Esta reestructuración del sistema educativo progresivamente va abandonando la idea de lo público que se asocia con lo ineficiente hacia la idea de la gestión privada como sinónimo de eficiencia. No importa el sentido de la educación sino la gestión de los recursos. Ya no se trata de que en la institución educativa los niños vayan a aprender a convivir con otros y ponerse en contacto con aquello que se considera valioso como parte de un patrimonio común, sino que se trata de un mercado en el cual se elige el tipo de institución de acuerdo con lo que las familias deciden de acuerdo con sus valores. De acuerdo a esta lógica, lo que estructura el modelo es la institución y el mercado, y el Estado debe asegurar que haya diversidad de ofertas.

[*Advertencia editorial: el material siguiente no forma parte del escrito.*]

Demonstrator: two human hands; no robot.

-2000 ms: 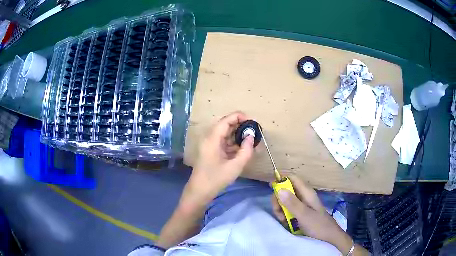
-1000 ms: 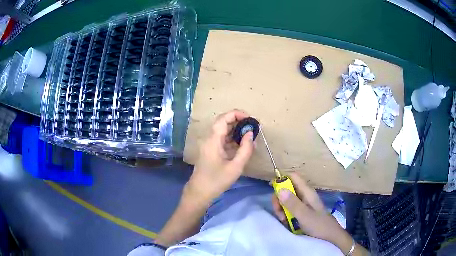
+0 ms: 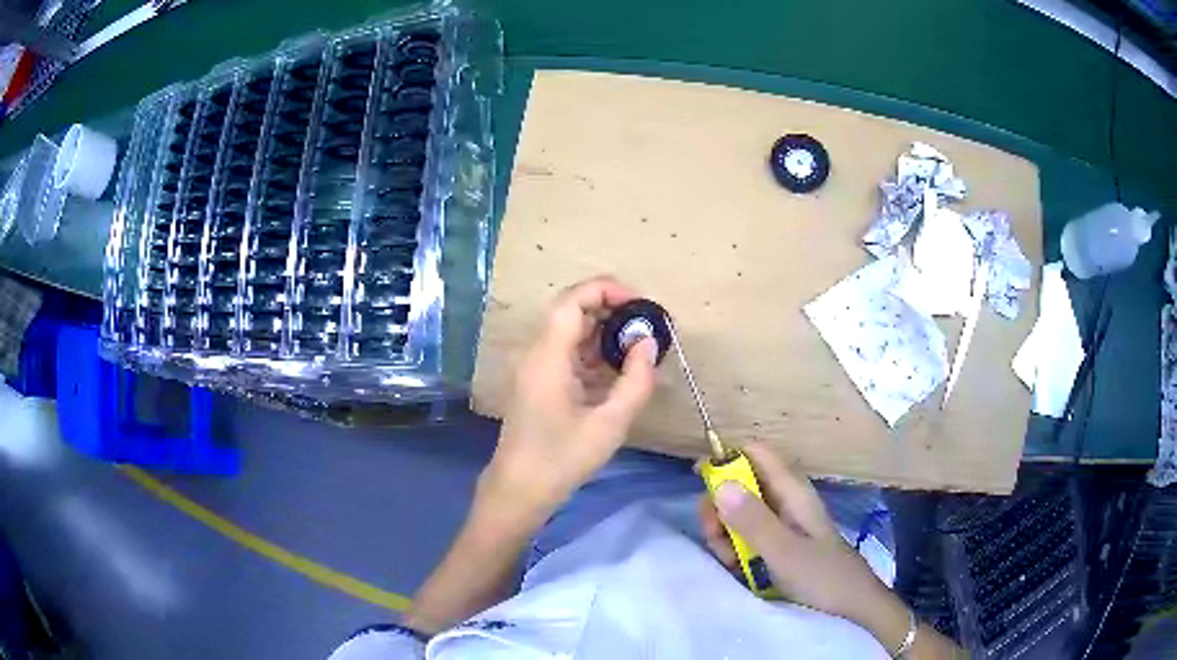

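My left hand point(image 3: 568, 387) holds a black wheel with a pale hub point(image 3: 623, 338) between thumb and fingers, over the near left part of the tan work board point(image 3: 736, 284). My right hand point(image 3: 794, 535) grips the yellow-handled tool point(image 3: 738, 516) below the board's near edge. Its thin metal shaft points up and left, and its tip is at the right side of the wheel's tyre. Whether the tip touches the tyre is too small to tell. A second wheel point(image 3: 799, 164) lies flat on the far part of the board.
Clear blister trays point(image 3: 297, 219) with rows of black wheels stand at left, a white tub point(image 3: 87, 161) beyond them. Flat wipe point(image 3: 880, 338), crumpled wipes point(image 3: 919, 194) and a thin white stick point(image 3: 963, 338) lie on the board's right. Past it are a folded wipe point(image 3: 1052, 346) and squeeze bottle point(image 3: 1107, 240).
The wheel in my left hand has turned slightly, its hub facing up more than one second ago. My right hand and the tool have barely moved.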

Lejos queda entonces la idea republicana de formar a los ciudadanos como parte de una comunidad de iguales que en un futuro deberán tomar decisiones acerca de un destino común. Ahora se trata de elegir cuál es la mejor oferta que nos permita adaptarnos a un mundo en el cual las reglas ya están impuestas y no nos queda más que aceptar de qué forma podemos lidiar con estas, pudiendo a lo sumo elegir cómo cada uno se ubica desde una creencia particular para hacerlo. Lejos parece haber quedado la idea republicana de la educación pública como un proyecto de integración de los iguales y, más cerca, parece que nos encontramos en un espacio en el cual elegimos el tipo de educación que refleja mejor los valores de cada familia. Parece que lo común se disipa ante cada familia y la diversidad de preferencias valorativas y la educación parecen haberse convertido en un servicio más en la góndola de preferencias de nuestra existencia como consumidores que en el reconocimiento de un derecho que una comunidad a través del Estado debe garantizar. La educación como parte de la cosa pública cada vez parece estar más cerca de convertirse en un asunto privado.
Antonio Romano es docente de la Facultad de Humanidades y Ciencias de la Educación. El artículo surge a partir de su participación en la mesa “La educación como derecho de niños, niñas y adolescentes” en el Primer Congreso Nacional de Infancias y Adolescencias.